Please return all of the entries below exactly as they are written.

(Beginning of Records shown)

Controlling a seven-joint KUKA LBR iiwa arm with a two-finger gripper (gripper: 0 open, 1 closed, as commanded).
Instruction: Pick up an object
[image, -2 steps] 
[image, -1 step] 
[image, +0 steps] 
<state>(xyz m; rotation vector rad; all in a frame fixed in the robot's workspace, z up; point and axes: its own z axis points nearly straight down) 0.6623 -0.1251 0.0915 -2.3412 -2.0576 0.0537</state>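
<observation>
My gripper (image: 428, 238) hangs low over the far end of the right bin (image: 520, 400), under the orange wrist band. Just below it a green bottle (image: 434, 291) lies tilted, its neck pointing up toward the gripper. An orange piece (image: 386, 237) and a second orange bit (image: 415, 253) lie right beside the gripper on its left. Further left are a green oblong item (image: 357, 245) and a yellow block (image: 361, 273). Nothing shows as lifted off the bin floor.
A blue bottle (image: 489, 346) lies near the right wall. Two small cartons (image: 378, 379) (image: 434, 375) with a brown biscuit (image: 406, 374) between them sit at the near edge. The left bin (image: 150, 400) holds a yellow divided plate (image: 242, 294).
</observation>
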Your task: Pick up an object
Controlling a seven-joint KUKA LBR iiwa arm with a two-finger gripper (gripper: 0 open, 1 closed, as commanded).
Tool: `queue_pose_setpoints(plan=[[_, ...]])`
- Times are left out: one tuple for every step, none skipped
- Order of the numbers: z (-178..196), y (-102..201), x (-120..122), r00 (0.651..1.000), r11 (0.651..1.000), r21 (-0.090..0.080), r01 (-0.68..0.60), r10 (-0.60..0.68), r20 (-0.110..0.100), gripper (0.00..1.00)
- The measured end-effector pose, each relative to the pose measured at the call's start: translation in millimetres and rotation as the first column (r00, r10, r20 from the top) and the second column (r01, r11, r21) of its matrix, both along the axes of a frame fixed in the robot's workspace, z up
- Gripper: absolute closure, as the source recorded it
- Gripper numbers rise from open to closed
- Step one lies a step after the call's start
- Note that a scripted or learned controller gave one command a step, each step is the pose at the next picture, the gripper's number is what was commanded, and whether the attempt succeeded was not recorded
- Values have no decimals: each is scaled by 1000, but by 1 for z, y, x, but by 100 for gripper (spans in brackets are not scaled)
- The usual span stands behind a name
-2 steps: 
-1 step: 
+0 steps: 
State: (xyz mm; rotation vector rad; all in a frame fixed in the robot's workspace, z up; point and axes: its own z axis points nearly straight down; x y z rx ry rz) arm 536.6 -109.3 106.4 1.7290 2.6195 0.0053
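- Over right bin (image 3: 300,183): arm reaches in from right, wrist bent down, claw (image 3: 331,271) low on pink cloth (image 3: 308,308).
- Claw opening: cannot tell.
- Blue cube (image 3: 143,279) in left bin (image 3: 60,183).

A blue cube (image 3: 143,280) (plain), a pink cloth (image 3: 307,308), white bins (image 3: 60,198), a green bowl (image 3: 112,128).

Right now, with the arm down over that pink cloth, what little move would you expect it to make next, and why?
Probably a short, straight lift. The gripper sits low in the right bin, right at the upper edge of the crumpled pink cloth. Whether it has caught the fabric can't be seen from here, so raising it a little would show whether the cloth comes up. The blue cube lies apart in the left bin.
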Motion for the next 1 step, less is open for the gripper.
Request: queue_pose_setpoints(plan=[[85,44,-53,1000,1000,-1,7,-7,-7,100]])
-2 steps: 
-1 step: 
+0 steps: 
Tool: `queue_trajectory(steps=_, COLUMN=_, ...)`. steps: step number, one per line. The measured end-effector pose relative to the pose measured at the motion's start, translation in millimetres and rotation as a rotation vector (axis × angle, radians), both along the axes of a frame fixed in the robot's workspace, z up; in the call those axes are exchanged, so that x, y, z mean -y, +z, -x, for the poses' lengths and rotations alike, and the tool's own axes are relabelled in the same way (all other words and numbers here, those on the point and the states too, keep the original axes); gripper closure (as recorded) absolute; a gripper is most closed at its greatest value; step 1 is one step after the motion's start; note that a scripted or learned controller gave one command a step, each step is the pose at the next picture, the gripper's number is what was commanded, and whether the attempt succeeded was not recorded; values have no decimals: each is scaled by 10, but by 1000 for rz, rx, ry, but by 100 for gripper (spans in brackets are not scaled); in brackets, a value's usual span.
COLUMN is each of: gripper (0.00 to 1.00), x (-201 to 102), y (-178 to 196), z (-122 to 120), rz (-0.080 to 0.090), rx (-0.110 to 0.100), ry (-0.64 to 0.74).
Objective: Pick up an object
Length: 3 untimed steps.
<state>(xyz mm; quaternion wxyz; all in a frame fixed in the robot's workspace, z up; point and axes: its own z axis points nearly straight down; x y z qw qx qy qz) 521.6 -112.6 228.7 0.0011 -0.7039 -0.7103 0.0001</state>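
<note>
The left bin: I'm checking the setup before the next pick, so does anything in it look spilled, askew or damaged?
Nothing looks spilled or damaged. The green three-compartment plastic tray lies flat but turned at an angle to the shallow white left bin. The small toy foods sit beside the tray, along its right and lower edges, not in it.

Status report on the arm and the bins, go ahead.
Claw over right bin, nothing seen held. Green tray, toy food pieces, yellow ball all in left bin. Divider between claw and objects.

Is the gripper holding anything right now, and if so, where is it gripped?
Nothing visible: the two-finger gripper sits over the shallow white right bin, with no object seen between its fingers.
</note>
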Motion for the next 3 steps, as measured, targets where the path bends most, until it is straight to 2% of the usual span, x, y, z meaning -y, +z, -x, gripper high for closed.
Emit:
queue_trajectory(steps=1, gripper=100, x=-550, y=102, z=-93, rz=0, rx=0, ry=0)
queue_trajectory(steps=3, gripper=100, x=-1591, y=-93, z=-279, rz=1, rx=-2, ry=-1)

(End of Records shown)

**The completed task**
Controlling a seven-joint KUKA LBR iiwa arm with a two-finger gripper (gripper: 0 open, 1 closed, as commanded).
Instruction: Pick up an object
[image, -2 steps] 
[image, -1 step] 
[image, +0 steps] 
<state>(xyz m; rotation vector rad; all in a frame fixed in the robot's workspace, z up; point and axes: its own z axis points nearly straight down) 0.6623 -0.1251 0.0915 -2.3412 -2.0576 0.0537</state>
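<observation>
My gripper (image: 428, 238) hangs low over the far end of the right bin (image: 520, 400), under the orange wrist band. Just below it a green bottle (image: 434, 291) lies tilted, its neck pointing up toward the gripper. An orange piece (image: 386, 237) and a second orange bit (image: 415, 253) lie right beside the gripper on its left. Further left are a green oblong item (image: 357, 245) and a yellow block (image: 361, 273). Nothing shows as lifted off the bin floor.
A blue bottle (image: 489, 346) lies near the right wall. Two small cartons (image: 378, 379) (image: 434, 375) with a brown biscuit (image: 406, 374) between them sit at the near edge. The left bin (image: 150, 400) holds a yellow divided plate (image: 242, 294).
</observation>
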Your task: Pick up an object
Controlling a seven-joint KUKA LBR iiwa arm with a two-finger gripper (gripper: 0 open, 1 closed, as commanded).
Tool: `queue_pose_setpoints(plan=[[_, ...]])`
- Times are left out: one tuple for every step, none skipped
- Order of the numbers: z (-178..196), y (-102..201), x (-120..122), r00 (0.651..1.000), r11 (0.651..1.000), r21 (-0.090..0.080), r01 (-0.68..0.60), r10 (-0.60..0.68), r20 (-0.110..0.100), gripper (0.00..1.00)
- The measured end-effector pose, each relative to the pose measured at the call's start: translation in millimetres and rotation as the first column (r00, r10, r20 from the top) and the second column (r01, r11, r21) of its matrix, both along the axes of a frame fixed in the robot's workspace, z up
- Gripper: absolute closure, as the source recorded it
- Gripper numbers rise from open to closed
- Step one lies a step after the call's start
- Note that a scripted or learned controller gave one command a step, each step is the pose at the next picture, the gripper's number is what was commanded, and whether the attempt succeeded was not recorded
- Values have no decimals: each is scaled by 1000, but by 1 for z, y, x, but by 100 for gripper (spans in brackets are not scaled)
- The usual span stands behind a name
-2 steps: 
-1 step: 
+0 steps: 
State: (xyz mm; rotation vector rad; all in a frame fixed in the robot's workspace, z up; point and axes: its own z axis points nearly straight down; x y z rx ry rz) arm 536.6 -109.3 106.4 1.7290 2.6195 0.0053
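- Over right bin (image 3: 300,183): arm reaches in from right, wrist bent down, claw (image 3: 331,271) low on pink cloth (image 3: 308,308).
- Claw opening: cannot tell.
- Blue cube (image 3: 143,279) in left bin (image 3: 60,183).

A blue cube (image 3: 143,280) (plain), a pink cloth (image 3: 307,308), white bins (image 3: 60,198), a green bowl (image 3: 112,128).

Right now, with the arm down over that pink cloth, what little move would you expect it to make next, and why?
Probably a short, straight lift. The gripper sits low in the right bin, right at the upper edge of the crumpled pink cloth. Whether it has caught the fabric can't be seen from here, so raising it a little would show whether the cloth comes up. The blue cube lies apart in the left bin.
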Motion for the next 1 step, less is open for the gripper.
Request: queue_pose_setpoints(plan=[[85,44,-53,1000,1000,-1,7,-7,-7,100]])
-2 steps: 
-1 step: 
+0 steps: 
Tool: `queue_trajectory(steps=_, COLUMN=_, ...)`. steps: step number, one per line. The measured end-effector pose relative to the pose measured at the motion's start, translation in millimetres and rotation as a rotation vector (axis × angle, radians), both along the axes of a frame fixed in the robot's workspace, z up; in the call those axes are exchanged, so that x, y, z mean -y, +z, -x, for the poses' lengths and rotations alike, and the tool's own axes are relabelled in the same way (all other words and numbers here, those on the point and the states too, keep the original axes); gripper closure (as recorded) absolute; a gripper is most closed at its greatest value; step 1 is one step after the motion's start; note that a scripted or learned controller gave one command a step, each step is the pose at the next picture, the gripper's number is what was commanded, and whether the attempt succeeded was not recorded; values have no decimals: each is scaled by 10, but by 1000 for rz, rx, ry, but by 100 for gripper (spans in brackets are not scaled); in brackets, a value's usual span.
COLUMN is each of: gripper (0.00 to 1.00), x (-201 to 102), y (-178 to 196), z (-122 to 120), rz (-0.080 to 0.090), rx (-0.110 to 0.100), ry (-0.64 to 0.74).
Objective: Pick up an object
Length: 3 untimed steps.
<state>(xyz mm; quaternion wxyz; all in a frame fixed in the robot's workspace, z up; point and axes: its own z axis points nearly straight down; x y z qw qx qy qz) 521.6 -112.6 228.7 0.0011 -0.7039 -0.7103 0.0001</state>
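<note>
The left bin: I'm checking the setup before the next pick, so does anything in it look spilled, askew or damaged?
Nothing looks spilled or damaged. The green three-compartment plastic tray lies flat but turned at an angle to the shallow white left bin. The small toy foods sit beside the tray, along its right and lower edges, not in it.

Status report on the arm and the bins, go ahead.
Claw over right bin, nothing seen held. Green tray, toy food pieces, yellow ball all in left bin. Divider between claw and objects.

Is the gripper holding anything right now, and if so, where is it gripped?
Nothing visible: the two-finger gripper sits over the shallow white right bin, with no object seen between its fingers.
</note>
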Motion for the next 3 steps, as measured, targets where the path bends most, until it is straight to 2% of the usual span, x, y, z meaning -y, +z, -x, gripper high for closed.
Emit:
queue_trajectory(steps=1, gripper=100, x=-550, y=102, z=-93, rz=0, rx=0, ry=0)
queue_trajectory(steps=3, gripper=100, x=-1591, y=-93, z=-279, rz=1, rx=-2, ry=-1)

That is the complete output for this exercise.